▶ [EXERCISE] Filter the listing below, copying every line in which the word "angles" appears.
= = = =
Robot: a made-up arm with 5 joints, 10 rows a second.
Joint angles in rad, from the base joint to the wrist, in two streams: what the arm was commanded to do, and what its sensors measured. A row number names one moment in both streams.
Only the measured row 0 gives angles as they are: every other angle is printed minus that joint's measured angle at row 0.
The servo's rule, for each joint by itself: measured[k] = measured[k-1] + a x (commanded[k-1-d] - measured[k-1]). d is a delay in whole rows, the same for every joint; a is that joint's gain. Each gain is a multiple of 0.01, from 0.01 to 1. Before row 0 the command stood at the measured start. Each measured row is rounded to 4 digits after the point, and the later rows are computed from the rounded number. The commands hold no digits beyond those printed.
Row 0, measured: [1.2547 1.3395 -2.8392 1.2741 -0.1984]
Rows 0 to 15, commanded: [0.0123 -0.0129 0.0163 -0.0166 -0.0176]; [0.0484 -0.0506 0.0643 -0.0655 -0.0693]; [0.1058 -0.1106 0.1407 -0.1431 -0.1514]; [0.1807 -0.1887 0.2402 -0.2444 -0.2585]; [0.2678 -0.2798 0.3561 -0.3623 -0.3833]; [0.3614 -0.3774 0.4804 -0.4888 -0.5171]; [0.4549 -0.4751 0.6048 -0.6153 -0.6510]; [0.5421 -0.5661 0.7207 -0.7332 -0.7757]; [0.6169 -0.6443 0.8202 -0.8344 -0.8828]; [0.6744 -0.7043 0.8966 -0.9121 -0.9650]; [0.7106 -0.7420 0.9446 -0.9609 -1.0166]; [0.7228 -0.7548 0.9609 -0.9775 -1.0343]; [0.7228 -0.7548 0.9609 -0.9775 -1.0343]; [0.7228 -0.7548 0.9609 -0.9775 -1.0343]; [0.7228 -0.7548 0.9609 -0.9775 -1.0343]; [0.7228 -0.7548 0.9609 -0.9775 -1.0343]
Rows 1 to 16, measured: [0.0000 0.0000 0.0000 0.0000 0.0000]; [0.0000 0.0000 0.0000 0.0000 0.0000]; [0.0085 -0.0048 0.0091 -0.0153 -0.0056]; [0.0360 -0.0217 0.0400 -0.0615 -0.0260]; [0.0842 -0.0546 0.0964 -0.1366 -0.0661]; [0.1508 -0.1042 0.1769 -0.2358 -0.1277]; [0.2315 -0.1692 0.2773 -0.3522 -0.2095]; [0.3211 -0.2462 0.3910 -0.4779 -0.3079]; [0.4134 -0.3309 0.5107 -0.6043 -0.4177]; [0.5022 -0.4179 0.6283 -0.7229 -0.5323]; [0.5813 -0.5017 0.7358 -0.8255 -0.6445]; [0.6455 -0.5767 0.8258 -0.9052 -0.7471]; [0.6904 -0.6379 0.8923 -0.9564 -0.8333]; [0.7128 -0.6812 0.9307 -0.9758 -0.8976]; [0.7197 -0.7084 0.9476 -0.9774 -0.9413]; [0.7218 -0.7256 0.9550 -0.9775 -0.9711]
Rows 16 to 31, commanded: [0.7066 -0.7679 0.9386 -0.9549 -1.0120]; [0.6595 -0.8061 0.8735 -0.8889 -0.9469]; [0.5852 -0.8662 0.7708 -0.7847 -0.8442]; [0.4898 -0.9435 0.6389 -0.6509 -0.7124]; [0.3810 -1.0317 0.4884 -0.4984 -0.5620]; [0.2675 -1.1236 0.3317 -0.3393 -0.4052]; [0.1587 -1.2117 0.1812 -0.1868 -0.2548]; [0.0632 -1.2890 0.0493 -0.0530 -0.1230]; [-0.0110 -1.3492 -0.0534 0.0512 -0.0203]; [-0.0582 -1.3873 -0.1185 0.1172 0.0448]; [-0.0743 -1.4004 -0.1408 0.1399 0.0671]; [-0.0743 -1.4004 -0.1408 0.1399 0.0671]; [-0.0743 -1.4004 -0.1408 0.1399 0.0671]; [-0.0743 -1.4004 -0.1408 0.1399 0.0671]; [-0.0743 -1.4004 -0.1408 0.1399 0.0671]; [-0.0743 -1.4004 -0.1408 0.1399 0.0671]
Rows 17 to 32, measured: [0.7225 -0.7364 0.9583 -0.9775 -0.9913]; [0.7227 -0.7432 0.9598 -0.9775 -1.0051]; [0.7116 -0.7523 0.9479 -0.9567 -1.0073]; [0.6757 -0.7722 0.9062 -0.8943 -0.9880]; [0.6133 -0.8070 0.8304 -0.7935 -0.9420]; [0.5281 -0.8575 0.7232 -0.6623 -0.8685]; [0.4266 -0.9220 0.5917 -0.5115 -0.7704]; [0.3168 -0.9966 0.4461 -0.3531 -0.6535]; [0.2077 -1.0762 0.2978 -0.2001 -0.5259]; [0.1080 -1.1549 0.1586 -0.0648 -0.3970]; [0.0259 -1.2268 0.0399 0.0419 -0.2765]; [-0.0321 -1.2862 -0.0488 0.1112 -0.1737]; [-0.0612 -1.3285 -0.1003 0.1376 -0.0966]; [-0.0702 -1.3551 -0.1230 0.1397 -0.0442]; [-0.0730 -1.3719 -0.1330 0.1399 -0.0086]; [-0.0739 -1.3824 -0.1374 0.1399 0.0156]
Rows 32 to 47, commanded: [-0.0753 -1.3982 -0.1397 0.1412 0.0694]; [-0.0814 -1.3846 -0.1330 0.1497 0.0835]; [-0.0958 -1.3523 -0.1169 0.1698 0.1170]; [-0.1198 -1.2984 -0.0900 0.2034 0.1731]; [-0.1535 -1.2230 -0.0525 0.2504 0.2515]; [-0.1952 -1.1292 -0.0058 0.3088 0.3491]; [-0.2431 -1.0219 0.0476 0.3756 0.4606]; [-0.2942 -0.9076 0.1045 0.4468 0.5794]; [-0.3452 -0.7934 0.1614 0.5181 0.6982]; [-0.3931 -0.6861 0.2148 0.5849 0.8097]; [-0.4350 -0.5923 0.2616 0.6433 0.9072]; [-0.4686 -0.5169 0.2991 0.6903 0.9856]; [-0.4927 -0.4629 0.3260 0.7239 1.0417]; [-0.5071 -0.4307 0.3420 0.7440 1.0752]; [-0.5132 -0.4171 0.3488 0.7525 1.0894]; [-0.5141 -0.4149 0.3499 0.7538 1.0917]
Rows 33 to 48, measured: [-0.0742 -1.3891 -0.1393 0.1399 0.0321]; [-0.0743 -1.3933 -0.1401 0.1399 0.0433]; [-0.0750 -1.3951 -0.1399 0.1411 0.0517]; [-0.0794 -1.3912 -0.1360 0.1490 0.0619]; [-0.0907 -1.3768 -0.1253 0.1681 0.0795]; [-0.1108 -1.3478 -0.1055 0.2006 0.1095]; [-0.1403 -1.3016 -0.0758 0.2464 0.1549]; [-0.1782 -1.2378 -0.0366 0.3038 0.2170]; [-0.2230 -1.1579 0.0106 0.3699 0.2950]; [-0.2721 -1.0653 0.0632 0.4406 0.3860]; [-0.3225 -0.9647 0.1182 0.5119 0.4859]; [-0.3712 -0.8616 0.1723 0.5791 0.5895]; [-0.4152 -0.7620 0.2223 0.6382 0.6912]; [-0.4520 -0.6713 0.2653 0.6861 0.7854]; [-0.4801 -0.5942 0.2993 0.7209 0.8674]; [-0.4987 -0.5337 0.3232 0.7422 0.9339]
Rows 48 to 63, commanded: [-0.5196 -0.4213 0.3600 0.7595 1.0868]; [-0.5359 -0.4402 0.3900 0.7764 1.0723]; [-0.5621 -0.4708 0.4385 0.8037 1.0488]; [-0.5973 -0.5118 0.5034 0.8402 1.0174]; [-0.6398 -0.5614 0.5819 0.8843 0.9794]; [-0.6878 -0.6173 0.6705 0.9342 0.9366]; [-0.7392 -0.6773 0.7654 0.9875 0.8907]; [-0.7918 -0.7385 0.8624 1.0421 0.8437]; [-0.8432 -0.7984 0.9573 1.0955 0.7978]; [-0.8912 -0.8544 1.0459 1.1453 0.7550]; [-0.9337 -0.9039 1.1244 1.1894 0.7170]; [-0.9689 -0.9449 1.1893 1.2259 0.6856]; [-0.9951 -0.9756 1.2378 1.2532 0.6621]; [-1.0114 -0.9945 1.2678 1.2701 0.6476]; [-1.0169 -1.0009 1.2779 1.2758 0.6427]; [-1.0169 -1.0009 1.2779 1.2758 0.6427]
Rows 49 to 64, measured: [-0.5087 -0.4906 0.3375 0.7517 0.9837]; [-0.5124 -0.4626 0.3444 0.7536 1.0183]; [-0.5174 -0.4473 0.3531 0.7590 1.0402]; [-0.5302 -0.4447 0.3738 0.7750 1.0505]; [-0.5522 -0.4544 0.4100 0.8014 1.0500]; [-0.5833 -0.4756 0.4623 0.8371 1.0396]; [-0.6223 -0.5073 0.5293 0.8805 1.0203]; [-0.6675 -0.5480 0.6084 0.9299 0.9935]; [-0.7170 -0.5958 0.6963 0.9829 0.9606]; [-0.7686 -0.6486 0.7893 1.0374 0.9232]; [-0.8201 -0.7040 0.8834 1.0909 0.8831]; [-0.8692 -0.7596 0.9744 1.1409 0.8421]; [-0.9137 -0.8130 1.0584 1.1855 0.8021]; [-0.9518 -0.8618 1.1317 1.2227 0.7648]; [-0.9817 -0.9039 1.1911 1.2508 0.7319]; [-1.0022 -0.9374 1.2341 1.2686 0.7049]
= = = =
▶ [RESPONSE BELOW]
Joint angles in rad, from the base joint to the wrist, in two streams: what the arm was commanded to do, and what its sensors measured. A row number names one moment in both streams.
Only the measured row 0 gives angles as they are: every other angle is printed minus that joint's measured angle at row 0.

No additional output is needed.